Their first real beef was with people who think of calling an ambulance as an alternative to seeing their GP. Despite the existence of the not-quite-emergency 111 line, hundreds of us still call 999 for flu, for minor cuts and headaches. We dial up a paramedic as you might call for a manservant — and it destroys their faith in the public, they said. So they leave, and more fool us.
Then, of course, there’s the drunks. We’re a nation of binge-drinkers, lying around in sodden heaps all nights of the week save Sundays. The ambulance men told me about the LAS’s secret weapon, a special ‘booze bus’ — which cruises about the West End scooping up the pie-eyed. But it wasn’t the use of a booze bus that worried them so much as its misuse.
The LAS, like all ambulance services nationwide, has targets to hit. If a 999 call is designated a Category A, the first responder should be there in eight minutes. The ambulance should turn up in under 19 minutes. On arrival at a hospital, there’s an internal turnaround target time of 30 minutes.
Because it scoops up so many people at a time, and because it cruises around a relatively small and central area, the ‘booze bus’ van has exemplary figures. It’s a target-hitting factory, and so, said the paramedics, the LAS management sometimes swap the figures around. They reallocate and shift results, using the ‘booze bus’ figures to raise the averages of badly performing ambulances elsewhere.

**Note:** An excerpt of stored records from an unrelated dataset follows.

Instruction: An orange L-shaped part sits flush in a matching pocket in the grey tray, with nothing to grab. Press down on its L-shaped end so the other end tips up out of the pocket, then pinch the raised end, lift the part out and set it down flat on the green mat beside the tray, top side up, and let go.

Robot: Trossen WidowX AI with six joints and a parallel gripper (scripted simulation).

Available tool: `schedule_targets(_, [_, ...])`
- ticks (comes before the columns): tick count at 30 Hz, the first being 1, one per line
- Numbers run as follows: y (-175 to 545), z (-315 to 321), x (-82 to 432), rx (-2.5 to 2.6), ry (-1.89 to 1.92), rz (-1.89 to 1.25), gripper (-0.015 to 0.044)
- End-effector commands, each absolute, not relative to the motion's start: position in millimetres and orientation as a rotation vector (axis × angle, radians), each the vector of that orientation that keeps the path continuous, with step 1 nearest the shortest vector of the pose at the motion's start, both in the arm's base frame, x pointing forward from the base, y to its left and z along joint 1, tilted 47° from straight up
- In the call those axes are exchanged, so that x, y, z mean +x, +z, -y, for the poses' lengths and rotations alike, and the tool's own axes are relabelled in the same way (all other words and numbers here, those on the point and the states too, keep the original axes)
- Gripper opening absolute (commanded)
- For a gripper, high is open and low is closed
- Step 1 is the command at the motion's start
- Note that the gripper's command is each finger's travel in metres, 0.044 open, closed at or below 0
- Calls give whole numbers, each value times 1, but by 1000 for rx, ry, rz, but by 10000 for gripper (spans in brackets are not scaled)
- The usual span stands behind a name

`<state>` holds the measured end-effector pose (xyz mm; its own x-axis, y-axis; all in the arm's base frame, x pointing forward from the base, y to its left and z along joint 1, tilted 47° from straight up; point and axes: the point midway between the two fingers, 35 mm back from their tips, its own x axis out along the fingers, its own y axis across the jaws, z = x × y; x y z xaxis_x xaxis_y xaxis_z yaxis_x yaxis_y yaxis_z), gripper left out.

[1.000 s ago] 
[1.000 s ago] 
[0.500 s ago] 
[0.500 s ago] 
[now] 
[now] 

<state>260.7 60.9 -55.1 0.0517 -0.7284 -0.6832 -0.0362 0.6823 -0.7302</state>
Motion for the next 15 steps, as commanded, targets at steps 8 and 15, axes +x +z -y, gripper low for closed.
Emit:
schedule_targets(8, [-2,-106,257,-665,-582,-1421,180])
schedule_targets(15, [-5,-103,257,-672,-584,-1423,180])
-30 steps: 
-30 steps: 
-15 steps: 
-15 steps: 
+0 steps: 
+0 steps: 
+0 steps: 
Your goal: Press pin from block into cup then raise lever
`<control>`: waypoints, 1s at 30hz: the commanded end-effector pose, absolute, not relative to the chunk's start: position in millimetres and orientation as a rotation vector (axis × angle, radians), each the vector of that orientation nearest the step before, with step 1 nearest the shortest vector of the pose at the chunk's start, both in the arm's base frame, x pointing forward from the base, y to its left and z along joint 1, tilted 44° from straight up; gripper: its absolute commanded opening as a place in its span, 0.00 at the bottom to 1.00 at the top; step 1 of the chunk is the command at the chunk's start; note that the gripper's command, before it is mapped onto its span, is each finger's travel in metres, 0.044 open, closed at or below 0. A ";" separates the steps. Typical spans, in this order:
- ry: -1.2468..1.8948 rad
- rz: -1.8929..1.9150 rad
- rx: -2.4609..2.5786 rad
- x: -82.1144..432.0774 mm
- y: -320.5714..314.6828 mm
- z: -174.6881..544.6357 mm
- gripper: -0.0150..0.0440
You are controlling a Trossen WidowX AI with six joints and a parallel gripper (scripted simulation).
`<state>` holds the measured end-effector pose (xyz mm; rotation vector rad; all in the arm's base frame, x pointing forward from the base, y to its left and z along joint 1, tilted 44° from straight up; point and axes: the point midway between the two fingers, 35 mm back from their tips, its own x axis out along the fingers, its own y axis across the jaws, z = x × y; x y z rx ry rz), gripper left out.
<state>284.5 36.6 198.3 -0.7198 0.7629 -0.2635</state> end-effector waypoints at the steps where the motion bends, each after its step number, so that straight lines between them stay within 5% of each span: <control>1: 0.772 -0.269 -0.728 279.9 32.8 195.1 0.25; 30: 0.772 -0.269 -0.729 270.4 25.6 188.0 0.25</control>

Exactly how and in what way they do this, I have no idea. At the time I didn’t ask for more explanation or press the issue, because we were helping Tom out and then saying goodbye. And I can quite see why it might seem justified: missed targets means fines and fines mean less money to pay paramedics more. From the perspective of management, tweaking the results might be to everyone’s benefit.
But in my brief and very limited experience of the LAS, the frontline is made up of men and women who feel a calling and take pride in saving lives. Fudging figures, perhaps putting patients at risk as a result, will destroy their faith in the profession, and that’s what will really drive them away.